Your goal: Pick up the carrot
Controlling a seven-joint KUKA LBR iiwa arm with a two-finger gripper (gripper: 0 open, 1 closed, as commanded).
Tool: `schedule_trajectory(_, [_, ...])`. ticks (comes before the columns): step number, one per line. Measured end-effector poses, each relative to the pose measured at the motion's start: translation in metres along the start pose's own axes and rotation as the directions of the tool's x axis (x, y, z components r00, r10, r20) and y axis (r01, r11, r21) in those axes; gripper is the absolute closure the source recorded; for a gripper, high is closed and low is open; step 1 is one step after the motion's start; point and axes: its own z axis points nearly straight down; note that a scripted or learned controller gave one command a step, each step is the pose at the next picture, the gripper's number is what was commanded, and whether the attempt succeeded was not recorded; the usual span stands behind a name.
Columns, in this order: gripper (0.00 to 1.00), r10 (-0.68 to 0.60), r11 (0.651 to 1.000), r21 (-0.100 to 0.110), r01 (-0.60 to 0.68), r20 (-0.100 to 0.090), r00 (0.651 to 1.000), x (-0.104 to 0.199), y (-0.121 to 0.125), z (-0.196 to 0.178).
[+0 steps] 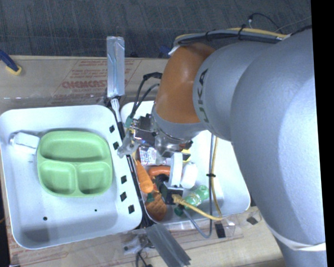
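The carrot (144,179) is a long orange piece lying along the left wall of the right bin (237,182), pointing toward the near edge. My gripper (155,159) hangs low inside that bin, just right of and above the carrot's upper end. The wrist and its cables cover much of the gripper. From this view I cannot tell whether it touches the carrot.
The left bin (26,223) bears a green divided tray (73,161). In the right bin lie a brown rounded item (156,205), another orange piece (160,172), a white object (187,174) and a green item (197,195). The arm covers the bin's far part.
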Motion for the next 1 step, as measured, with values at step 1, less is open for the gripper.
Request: schedule_trajectory(1, [0.00,0.271,0.963,0.001,-0.271,0.002,0.963,0.0858,-0.0367,0.0165])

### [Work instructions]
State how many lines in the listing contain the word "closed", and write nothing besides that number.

### [Response]
2